The price of the license agreement was both a cash consideration paid in 2021, as well as the need to issue equity and grant it to MHKDG, who now owns a substantial stake in MLTX. There are milestone payments that MLTX will make to MHKDG, up to $327.5 million as they advance through the phases and bring the nanobody treatment closer to commercial fruition in the major markets (Japan, EU, and USA). Then, when the company starts selling the treatment, some royalty will be paid on all sales, “within the range of low to mid-teen percent of net sales“. Crudely, let’s just say around 15%. Now we have the tools we need to make our calculations.
First, Phase 3 is about half the work of getting a drug approved. A rule of thumb to calculate outstanding burden for two indications, halfway done, gives us around $2.3 billion.
The sizing of the market using the straightforward value capture and burden method for HS and PSA. For PSA, around 2 million in major markets is the estimate for prevalence, with a willingness to pay around $10,000 for a cure. The market size could be up to $20 billion, but not annually, since these are payments for a cure. Annual healthcare costs are estimated at $2 billion, so we go with that. For HS, healthcare costs are around $3,000 per year, and the prevalence could be pretty high, around 12 million people in major markets. So the HS market size in value capture terms could be in the tens of billions.

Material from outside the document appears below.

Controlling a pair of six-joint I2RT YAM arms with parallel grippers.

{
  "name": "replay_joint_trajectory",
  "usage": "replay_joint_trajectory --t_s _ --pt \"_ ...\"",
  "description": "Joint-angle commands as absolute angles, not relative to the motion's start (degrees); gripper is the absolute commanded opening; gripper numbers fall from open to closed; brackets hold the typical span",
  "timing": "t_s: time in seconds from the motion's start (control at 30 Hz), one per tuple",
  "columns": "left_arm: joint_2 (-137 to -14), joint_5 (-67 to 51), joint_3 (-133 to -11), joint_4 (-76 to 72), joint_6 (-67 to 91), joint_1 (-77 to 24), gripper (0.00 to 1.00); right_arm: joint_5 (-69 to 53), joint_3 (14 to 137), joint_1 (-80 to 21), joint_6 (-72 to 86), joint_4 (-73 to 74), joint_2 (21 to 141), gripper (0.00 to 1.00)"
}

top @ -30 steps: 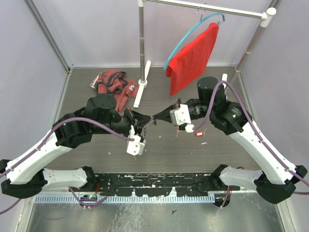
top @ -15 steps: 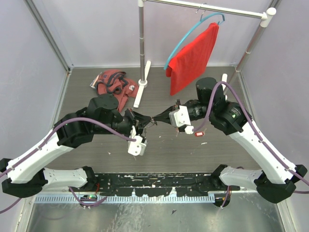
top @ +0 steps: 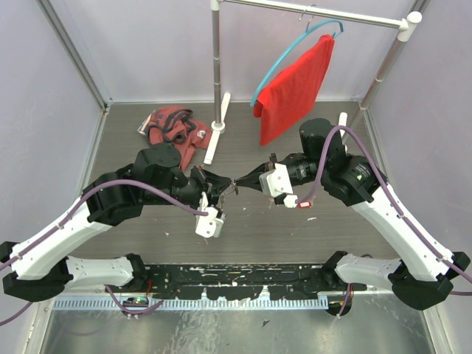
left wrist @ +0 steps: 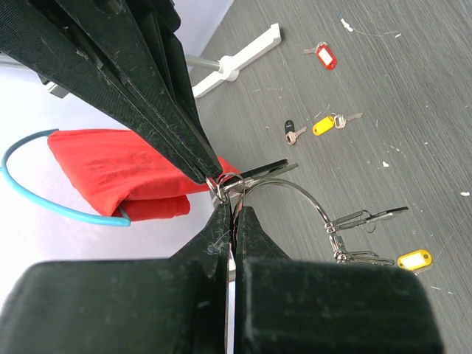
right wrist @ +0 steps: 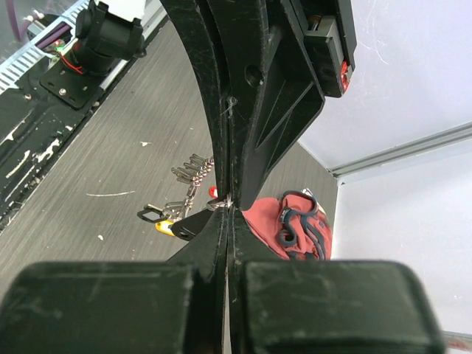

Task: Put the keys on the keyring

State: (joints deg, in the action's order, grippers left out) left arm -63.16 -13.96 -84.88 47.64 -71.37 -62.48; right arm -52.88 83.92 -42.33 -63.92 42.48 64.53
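Note:
In the top view my left gripper (top: 226, 184) and right gripper (top: 240, 181) meet tip to tip above the table's middle. In the left wrist view my left gripper (left wrist: 234, 210) is shut on the keyring (left wrist: 299, 190), a thin silver wire arc. Keys hang from it, one with a yellow tag (left wrist: 413, 259). My right gripper (right wrist: 230, 210) is shut on a small silver loop beside a black tag (right wrist: 188, 223), right at the ring. Its fingers (left wrist: 166, 110) reach the ring from the upper left. Loose keys lie on the table with red (left wrist: 325, 56), black (left wrist: 289, 130) and yellow (left wrist: 322, 126) tags.
A garment rack pole (top: 216, 66) stands at the back, with a white base bar (top: 217, 136). A red cloth (top: 295, 85) hangs from a blue hanger. A crumpled red bag (top: 173, 129) lies at the back left. Walls close in on both sides.
My right wrist has rolled slightly and its white camera block has shifted a little right. Both grippers stay shut, tip to tip, at the same spot.

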Motion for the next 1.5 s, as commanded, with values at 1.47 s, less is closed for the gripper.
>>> replay_joint_trajectory --t_s 1.47 --pt "-61.0 -10.0 -83.0 39.6 -69.0 -62.8 0.00 -44.2 78.1 -42.8 -42.5 26.1 56.5 0.34"
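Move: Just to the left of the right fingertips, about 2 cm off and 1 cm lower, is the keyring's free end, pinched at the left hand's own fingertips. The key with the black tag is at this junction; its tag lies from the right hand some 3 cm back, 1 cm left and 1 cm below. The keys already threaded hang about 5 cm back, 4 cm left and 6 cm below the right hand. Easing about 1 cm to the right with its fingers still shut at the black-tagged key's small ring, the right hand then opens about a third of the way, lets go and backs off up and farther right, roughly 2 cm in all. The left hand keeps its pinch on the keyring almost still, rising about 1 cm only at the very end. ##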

Net of royalty payments at 15%, the stream in revenue could be around $30 billion per year using the value capture sizing methodology. We are not that unconfident in the figure, also considering that the price of this treatment is going to be pretty high.
The outstanding payments assuming success of the trials offsets the current net cash and investment balance of the company. So just taking market cap at around $3.2 billion, and then adding the outstanding development burden of around $2.3 billion (equivalent to around a 40% dilution at current prices), we get around $5.5 billion in effective EV. Then there’s almost 30% dilution outstanding for share-based compensation. Taking that of market cap, the EV continues to grow into around $6.5 billion. With a total addressable market of $30 billion or so taking into account the licensing agreement, there’s definitely a wide valuation gap, but consider that MLTX is just starting phase 3 now and things could still go wrong, as this is a novel technology.
With phase 3 just starting in PSA, investors should also look out for the rate of cash burn in the next quarters, as the pace may change since phase 2 of the trial ended at the beginning of November, and will reflect in the last month and a half of the upcoming quarterly income and cash flow statements on March 1, post-market. Since we already estimated the overall burden in the valuation of finishing the trials, its impact on valuation isn’t the main focus, but knowing the timing of when new cash might have to be raised could be useful, since it’s anyone’s guess where listed biotech stocks will be in the coming years, and a stock like this is subject to reflexivity, where a weaker stock price means worse fundraising conditions and fundamental outlook.
The value-gap is a margin of safety, for sure, but such margins have to be expected. The MLTX valuation isn’t a rip-off, and that’s about all we can be sure of. There is upside, but considering the novelty, we’re not sure if it’s enough considering the development risks.